The most chilling moment in Chernobyl—in a way, worse than the explosion of the reactor itself—comes when the scientist assigned to help deal with the accident, Valery Legasov, stops a senior KGB official named Charkov to plead the case of a researcher who has been arrested. When Legasov asks about his researcher, Charkov pretends not to know who she is. Legasov notes that she was followed, and Charkov points to two goons down the hall. “And they follow me. The KGB is a circle of accountability, nothing more.” Legasov asks again for his associate’s release, and in return Charkov asks whether the professor will be “accountable” for her. When Legasov says he will, the old spy says, “Then it is done.” When Legasov begins to repeat her name—so the KGB knows whom to release—Charkov says, “I know who she is,” and walks away.
This exchange did not really happen—the detained scientist in the series is a composite character. Yet this scene captures something about the Soviet regime both at its most mundane and at its most dangerous. Everyone was accountable to everyone else. Any show of public defiance, or even a misplaced comment, could carry severe consequences. But at a moment of great peril to millions of Soviet citizens and millions more people around the world, no one was accountable. Every bureaucrat and manager simply repeated the mantra of the gray, authoritarian system that produced them: I had my job. I did my job. I fulfilled my tasks. I did nothing wrong.
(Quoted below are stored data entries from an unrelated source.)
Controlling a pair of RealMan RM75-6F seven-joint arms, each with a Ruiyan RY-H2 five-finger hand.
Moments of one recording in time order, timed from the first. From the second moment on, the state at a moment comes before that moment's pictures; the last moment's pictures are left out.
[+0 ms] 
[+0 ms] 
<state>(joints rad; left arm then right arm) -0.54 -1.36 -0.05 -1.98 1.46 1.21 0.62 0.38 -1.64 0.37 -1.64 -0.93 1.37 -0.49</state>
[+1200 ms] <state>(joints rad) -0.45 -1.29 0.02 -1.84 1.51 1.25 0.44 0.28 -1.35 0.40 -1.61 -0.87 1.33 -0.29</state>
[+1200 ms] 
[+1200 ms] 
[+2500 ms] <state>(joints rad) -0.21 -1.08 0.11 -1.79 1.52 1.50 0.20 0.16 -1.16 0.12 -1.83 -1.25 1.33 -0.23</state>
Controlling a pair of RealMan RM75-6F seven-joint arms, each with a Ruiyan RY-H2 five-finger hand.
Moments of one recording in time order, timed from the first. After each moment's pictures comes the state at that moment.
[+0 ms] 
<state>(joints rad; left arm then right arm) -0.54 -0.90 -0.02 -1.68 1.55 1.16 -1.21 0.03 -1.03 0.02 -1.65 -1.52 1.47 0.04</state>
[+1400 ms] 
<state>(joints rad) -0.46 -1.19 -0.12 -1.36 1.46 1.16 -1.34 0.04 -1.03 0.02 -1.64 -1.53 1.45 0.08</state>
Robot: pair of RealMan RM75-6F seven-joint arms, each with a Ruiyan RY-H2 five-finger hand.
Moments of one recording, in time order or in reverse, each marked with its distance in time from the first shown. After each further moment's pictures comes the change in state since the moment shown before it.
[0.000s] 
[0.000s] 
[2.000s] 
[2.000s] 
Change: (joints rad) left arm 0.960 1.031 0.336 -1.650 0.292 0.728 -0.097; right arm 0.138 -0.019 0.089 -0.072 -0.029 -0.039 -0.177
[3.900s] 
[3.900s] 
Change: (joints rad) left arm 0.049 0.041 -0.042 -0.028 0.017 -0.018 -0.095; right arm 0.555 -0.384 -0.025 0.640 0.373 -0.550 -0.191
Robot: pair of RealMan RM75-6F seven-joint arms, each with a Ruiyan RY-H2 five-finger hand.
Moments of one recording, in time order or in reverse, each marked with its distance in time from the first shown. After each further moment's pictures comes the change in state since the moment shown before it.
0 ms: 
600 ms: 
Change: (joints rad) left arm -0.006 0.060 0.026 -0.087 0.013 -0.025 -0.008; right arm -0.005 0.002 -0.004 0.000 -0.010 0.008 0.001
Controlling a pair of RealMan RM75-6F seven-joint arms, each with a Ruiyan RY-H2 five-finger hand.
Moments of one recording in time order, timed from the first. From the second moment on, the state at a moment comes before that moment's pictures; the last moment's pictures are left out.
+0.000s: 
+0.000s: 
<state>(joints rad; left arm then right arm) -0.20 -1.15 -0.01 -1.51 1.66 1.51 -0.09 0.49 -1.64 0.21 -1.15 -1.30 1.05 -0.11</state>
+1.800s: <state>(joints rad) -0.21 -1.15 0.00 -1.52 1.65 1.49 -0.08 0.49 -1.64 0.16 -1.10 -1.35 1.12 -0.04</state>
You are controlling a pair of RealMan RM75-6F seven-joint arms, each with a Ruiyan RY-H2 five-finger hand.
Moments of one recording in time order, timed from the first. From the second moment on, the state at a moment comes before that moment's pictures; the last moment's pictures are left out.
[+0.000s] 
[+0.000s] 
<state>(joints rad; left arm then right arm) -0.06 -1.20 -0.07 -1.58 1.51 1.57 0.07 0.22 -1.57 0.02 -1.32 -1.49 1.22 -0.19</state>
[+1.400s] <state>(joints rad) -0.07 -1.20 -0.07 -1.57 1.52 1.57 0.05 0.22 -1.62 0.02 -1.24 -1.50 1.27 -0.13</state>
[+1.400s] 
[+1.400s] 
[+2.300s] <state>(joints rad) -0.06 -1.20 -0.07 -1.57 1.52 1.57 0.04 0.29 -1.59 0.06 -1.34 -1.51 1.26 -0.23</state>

In this environment, falsehoods are policy. In the hours following the explosion and the fire, Soviet authorities insanely tried to keep a spiraling nuclear disaster a state secret, hoping against all odds that they could hide a gigantic conflagration from American satellites and a massive release of radiation from even their country’s closest neighbors.
This state, run by delusional old men chasing, imprisoning, and shooting millions of their fellow citizens in a “circle of accountability,” controlled thousands of nuclear weapons pointed at the United States and its allies. We all lived under the constant threat that the commitment of a group of paranoids to ideas first bruited about in the coffeehouses of Victorian Europe would lead to global extermination.
The Soviet Union is gone. The Russian Federation is a menace to peace, but Vladimir Putin is a second-rate mobster compared to the cool and brutal masters of the state that raised him. Soviet reactors no longer groan and strain in secrecy, and the last few RBMK-type plants in Russia are nearing the end of their lives, their flaws no longer hidden from the rest of the world. Instead of a combined force of tens of thousands of U.S. and Soviet warheads ready to immolate almost every major city in the Northern Hemisphere, each side has contented itself (for now) with roughly 1,500 weapons apiece.
Chernobyl is a grimly beautiful portrait of a diseased political system that died a more peaceful death than it deserved. Americans—and the rest of the world—should be happy that it is gone. We should also be grateful for our narrow escape not only from the burning reactors in the marshes of Pripyat, but from a state led by a cabal of dangerous men who, for the better part of a century, hijacked the fate of billions of human beings.